3. Quantum communication
Currently there is a large amount of research aiming to realize quantum cryptography using single photons. The construction of a multi-party communication grid requiring unconditional security in high impact applications such as electronic voting and electronic auctions critically depends on the multi-party distribution of entangled states. Japan currently leads in the development of quantum memory which forms the key for the realization of this technology. We plan to pursue research in this field such that in five years time it can be shown that the construction of a quantum entanglement grid is technologically realizable, and necessary for the infrastructure of a future society.
4. Quantum computers/quantum simulators
Quantum computers come in two varieties, the digital quantum computer and the analogue quantum computer. Digital quantum computers are technologically extremely demanding, while analogue quantum computers are expected to be realized in the nearer future. Analogue quantum computation using Bose-Einstein condensates (BEC) are thought to be close to realization since the scheme does not require the control of individual quantum gates. It can also be applied to NP-complete problems such as the travelling salesman problem. We will undertake development of this unique idea, developed in Japan, such that in 5 years time it is a realizable technology.

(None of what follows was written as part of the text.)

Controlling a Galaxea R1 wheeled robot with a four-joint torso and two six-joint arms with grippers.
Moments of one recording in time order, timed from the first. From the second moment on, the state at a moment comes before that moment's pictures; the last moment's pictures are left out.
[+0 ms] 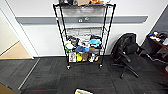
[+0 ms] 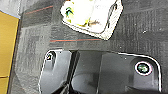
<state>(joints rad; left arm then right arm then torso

Digital quantum computation, which requires the manipulation of individual qubits, is expected to have a larger impact in the long-term. We choose to discard methods that cannot be scaled up to a large number of qubits, and focus on the most promising systems with error correcting capabilities: superconducting and spin qubit systems. In contrast to quantum computers which can be viewed as a device to solve mathematical problems, quantum simulators are devices that simulate complex many-body problems. Quantum simulators are expected to hold the key to the advancement of condensed matter physics and the development of new materials. Quantum simulators are expected to be realized earlier than quantum computers. We aim to develop quantum simulators using three different systems with different characteristics: cold atoms, ions, and exciton-polaritons. From these three parallel approaches we aim to take a leading role in the field of quantum computing and quantum simulation.